What is “genderful” parenting and why was it important for you to raise your child to think critically about gender?
The basic idea is to provide a broad range of examples of different genders and gender expressions, to offer children a very rich toolkit for the ineffable project of identity. This is an arena where LGBTQ and ally parents have the potential to excel, because we may have more resources at our command. My partner and co-parent is genderqueer…so we were always parenting from a perspective where we didn’t assume that sex determined identity or expression.
In the past year, parents like Kathy Witterick and Kieran Cooper have been in the media spotlight for raising “genderless” kids. What’s your take on this kind of parenting?
If you raise your child genderless, whatever that might mean to you, you’re inevitably still imposing limitations…As parents, our job is to expand the field of possibilities and then try to be open and attuned to each child’s particular blend.
I’m also dubious about some versions of genderless parenting because I know gender to be a source of pleasure. It’s not all inequality and limitation. It’s also a medium for expression and play…and I would not want to deny that canvas to my son, Waylon.
Have you received negative reactions from parents who don’t agree with the way you’re raising Waylon? How do you respond to their criticism?

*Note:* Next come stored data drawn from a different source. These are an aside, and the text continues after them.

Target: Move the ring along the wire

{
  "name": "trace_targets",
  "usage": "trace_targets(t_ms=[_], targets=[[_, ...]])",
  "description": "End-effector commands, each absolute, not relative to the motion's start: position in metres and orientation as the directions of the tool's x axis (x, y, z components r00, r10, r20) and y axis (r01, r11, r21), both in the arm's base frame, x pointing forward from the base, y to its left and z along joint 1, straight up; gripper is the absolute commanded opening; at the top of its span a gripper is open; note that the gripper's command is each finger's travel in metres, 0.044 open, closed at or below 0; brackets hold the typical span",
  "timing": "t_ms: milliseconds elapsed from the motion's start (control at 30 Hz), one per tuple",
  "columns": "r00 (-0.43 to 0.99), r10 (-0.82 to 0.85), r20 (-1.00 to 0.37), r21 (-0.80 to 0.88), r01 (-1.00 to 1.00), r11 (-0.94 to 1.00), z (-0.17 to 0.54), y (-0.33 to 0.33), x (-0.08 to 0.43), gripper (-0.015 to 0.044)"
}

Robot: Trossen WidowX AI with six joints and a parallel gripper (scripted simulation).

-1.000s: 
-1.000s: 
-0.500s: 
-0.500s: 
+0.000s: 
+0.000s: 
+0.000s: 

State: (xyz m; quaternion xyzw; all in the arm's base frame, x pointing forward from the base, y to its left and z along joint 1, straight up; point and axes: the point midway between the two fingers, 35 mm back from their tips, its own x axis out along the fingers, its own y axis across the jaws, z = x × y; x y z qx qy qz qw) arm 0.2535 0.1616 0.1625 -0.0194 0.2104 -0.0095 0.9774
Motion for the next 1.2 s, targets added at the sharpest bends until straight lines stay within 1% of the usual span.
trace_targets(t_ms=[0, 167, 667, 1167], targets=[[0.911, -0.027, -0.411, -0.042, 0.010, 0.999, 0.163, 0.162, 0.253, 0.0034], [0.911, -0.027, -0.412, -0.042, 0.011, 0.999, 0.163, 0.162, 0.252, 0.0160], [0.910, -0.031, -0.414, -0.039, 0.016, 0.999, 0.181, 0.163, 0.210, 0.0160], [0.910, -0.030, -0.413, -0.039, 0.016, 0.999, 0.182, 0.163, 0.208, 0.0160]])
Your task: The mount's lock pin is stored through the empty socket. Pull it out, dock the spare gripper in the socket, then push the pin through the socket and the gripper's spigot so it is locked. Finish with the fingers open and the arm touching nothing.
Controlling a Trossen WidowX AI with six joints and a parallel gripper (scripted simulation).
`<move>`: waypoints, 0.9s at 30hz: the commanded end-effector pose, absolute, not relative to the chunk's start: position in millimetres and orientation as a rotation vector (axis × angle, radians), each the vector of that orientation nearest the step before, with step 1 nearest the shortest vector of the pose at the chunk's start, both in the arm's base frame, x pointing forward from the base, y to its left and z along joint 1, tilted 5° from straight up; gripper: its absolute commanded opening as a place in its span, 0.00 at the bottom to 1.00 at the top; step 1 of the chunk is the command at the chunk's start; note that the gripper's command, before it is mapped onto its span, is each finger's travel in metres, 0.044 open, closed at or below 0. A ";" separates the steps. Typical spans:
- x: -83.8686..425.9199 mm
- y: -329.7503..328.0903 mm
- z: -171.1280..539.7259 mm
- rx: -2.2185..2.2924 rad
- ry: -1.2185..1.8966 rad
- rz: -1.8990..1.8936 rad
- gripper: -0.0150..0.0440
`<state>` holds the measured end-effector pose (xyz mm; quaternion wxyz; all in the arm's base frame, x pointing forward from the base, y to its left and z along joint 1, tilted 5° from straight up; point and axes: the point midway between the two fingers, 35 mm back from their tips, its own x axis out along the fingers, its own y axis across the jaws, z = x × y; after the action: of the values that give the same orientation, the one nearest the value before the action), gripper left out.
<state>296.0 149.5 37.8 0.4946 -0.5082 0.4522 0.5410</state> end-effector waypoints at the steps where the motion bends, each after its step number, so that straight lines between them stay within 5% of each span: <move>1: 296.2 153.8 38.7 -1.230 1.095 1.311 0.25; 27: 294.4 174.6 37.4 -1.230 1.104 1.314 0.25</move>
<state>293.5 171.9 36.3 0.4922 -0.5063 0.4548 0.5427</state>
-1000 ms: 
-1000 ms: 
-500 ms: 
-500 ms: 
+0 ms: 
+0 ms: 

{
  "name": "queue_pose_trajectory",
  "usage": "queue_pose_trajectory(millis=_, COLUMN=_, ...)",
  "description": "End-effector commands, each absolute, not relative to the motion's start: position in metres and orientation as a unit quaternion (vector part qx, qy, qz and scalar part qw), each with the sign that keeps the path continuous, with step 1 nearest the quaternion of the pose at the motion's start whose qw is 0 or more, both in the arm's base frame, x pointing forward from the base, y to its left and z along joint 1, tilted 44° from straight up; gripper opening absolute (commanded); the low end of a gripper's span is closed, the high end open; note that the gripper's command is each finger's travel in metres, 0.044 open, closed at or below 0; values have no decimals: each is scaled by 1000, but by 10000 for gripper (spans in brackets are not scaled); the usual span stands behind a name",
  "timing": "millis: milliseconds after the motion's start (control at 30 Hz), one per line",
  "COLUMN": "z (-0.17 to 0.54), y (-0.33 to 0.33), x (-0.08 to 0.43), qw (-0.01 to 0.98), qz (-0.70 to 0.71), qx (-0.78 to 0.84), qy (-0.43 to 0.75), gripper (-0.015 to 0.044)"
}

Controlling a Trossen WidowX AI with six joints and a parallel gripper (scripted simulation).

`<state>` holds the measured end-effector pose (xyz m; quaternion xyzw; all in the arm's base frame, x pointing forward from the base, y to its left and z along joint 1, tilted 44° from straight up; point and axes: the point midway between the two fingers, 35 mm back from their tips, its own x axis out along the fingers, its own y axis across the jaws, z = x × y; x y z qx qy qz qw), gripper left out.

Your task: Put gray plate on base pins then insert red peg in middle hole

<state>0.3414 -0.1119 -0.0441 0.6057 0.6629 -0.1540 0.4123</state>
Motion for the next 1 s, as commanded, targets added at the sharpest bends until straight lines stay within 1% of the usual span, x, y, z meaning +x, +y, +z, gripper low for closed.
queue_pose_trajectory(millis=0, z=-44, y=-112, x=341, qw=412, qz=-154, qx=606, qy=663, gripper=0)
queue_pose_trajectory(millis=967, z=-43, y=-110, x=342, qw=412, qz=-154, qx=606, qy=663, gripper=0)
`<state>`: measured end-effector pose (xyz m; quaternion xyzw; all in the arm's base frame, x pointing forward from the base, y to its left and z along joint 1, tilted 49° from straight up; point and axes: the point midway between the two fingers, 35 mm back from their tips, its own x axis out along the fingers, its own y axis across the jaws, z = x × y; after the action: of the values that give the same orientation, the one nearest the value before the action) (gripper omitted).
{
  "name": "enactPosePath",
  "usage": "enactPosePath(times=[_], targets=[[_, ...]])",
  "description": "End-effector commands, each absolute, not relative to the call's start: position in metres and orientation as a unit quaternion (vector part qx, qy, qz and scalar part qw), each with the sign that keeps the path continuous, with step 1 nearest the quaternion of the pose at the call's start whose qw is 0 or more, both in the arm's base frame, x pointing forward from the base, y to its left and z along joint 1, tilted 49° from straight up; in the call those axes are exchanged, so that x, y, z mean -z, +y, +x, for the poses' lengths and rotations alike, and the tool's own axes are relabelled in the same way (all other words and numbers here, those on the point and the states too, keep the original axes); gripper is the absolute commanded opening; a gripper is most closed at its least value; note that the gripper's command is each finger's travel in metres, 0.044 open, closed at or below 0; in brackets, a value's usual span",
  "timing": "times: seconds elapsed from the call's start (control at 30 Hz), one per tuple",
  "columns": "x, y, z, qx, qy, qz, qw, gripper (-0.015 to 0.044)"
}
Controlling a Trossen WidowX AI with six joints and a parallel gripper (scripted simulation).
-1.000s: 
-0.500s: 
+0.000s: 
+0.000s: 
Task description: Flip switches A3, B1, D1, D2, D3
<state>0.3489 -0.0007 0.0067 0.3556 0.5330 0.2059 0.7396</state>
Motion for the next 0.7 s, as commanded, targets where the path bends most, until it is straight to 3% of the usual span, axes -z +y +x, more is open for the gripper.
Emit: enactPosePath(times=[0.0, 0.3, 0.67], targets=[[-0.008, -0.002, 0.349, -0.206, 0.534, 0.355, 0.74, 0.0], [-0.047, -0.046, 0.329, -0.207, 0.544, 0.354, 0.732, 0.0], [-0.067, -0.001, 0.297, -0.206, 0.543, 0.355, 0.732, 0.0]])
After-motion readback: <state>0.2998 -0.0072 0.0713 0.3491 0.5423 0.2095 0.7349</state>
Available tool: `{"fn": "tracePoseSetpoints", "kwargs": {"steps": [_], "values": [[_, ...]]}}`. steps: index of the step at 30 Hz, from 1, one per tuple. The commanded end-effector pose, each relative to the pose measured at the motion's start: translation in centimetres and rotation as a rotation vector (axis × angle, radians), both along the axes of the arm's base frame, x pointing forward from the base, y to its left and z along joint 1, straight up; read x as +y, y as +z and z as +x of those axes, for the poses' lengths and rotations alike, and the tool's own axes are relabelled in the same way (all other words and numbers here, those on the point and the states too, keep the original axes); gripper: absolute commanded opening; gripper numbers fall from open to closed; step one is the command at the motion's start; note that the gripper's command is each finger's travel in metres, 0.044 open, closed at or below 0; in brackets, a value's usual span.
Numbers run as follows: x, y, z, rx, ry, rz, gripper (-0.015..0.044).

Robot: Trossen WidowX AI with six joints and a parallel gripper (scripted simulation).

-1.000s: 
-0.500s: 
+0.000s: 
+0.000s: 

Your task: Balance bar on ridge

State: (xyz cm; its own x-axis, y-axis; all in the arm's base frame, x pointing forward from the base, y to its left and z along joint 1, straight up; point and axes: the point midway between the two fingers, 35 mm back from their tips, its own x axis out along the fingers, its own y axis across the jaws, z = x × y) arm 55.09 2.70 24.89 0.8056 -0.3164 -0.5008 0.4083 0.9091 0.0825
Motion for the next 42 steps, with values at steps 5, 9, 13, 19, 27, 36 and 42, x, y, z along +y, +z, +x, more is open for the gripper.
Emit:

I’ve gotten much more negative reaction from a piece that I wrote about raising Waylon to be fat positive.
Waylon gets policed a lot by other kids, especially around clothing and nail polish and stuff like that…Waylon has an acute sense of injustice, so he gets angry. He doesn’t totally internalize it, but, as he’s gotten older, he’s less likely to do stuff that he knows will invite that kind of policing. That’s hard for me, as a parent, to let him make his own choices about what feels comfortable in different situations. Waylon loves to get a pedicure, but he won’t wear nail polish to third grade. I have to trust that he knows what’s right for him while giving him lots of examples of different ways to respond to those pressures.
What fears did you have before you embarked on raising a child who is “gender aware?”
As a feminist parent, I was afraid that children’s media was going to drive me over the edge because it’s so full of assumptions about gender…I’ve come to understand that I can tolerate a lot of things as long as I know that we’re going to have a good discussion about them.
How can we teach kids to think critically about gender without preaching to them?
It’s important to teach them to ask the questions instead of always asking them ourselves. We have to model critical thinking instead of always telling them what to think.